Tesla Inc. (TSLA-Q) was lower by 1.3 per cent ahead of its Investor Day event after the bell at which Chief Executive Elon Musk is expected to lay out a plan to make a smaller, more affordable electric vehicle in a move aimed at broadening his brand’s appeal and fending off competition.

Capturing the mass market is critical to Tesla’s goal of increasing deliveries 15-fold - to 20 million vehicles - by 2030. To do that, Tesla will have to improve its battery technology, which Mr. Musk has called the “fundamental limiting factor” for the transition to sustainable energy, making it a likely topic for Wednesday’s address.

Mr. Musk could also describe plans to update the company’s best-selling vehicles, after Reuters revealed its “Project Jupiter” plan to revamp its Model Y SUV. The Investor Day event will be webcast from Tesla’s Texas factory and is scheduled to start at 4 p.m. EST.

Mr. Musk also is set to announce the company’s “Master Plan 3″ for a “sustainable energy future.” His previous two master plans - most recently in 2016 - laid out expansion of new models and battery storage.

Tesla has become the world’s most valuable car company by far, and the billionaire CEO has aspirations of cracking the mass market and turning the EV maker into a company that can create a more climate-friendly world.

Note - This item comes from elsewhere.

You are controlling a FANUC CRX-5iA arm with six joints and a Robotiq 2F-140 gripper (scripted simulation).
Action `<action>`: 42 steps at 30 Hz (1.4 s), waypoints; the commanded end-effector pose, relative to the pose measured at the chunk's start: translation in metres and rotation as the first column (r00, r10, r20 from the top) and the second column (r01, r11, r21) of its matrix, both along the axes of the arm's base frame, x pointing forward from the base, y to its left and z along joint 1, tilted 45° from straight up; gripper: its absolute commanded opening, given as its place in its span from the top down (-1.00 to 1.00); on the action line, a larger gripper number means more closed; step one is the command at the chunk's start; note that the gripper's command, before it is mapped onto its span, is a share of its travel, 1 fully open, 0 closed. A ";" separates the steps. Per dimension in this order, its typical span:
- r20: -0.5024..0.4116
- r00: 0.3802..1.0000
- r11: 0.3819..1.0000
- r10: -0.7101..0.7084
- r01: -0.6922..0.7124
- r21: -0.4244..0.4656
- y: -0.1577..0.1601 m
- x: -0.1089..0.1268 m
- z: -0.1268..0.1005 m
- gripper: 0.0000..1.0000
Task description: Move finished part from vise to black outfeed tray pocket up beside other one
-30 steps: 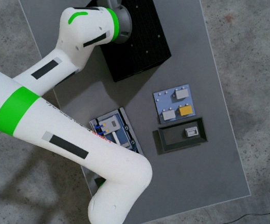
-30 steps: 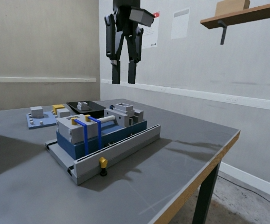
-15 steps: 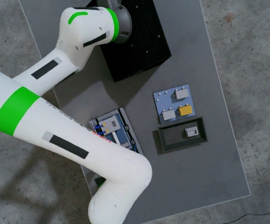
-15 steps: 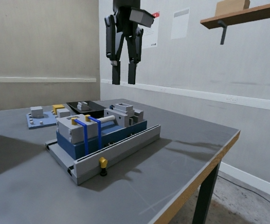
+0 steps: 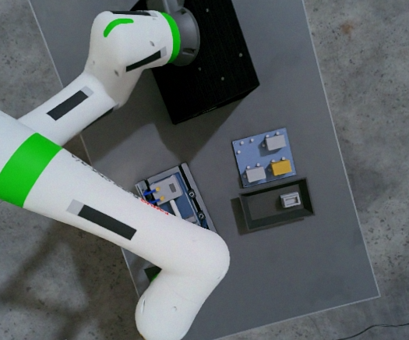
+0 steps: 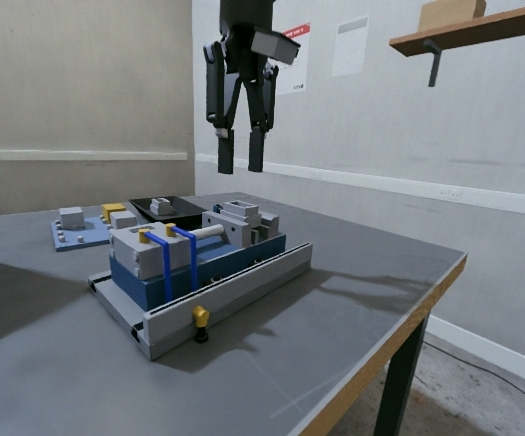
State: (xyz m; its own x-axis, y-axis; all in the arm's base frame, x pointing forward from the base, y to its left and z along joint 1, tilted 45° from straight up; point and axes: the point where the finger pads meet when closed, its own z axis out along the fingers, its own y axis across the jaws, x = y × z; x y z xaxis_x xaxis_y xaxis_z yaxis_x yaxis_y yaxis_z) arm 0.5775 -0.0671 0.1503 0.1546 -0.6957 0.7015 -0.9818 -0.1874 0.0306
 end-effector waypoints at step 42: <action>0.001 1.000 1.000 0.001 -0.001 0.000 -0.032 0.006 -0.032 0.08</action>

AMC Entertainment Holdings Inc.’s (AMC-N) shares fell 8.3 per cent on Wednesday after the company’s results underscored fears that theater-going would not return to pre-pandemic levels anytime soon as rising cost-of-living bites.

The world’s largest cinema chain operator saw a 17-per-cent fall in footfall in its theaters in the fourth quarter, despite the release of big-ticket films such as Avatar: The Way of Water. Revenue fell 15.4 per cent in the quarter.

“This is AMC’s fourteenth consecutive quarterly loss and the market is punishing the shares for that fact,” Hargreaves Lansdown analyst Sophie Lund-Yates said.

While more people are returning to the theaters, Hollywood has been releasing fewer movies “of late,” AMC Chief Executive Adam Aron said at a post-earnings call on Tuesday.

“By no means are we out of the woods yet,” Aron said.

In the United States and Canada, box office collection was above US$11-billion in 2019, but since the COVID-19 pandemic, the numbers have fallen drastically, with 2022 box office numbers coming in at US$7.4-billion, the company said.

Wedbush Securities analysts expect 2023 box office to be down 24 per cent from 2019 levels. AMC, however, said it expects box office will not return to pre-pandemic norms before 2024 or 2025 at the earliest.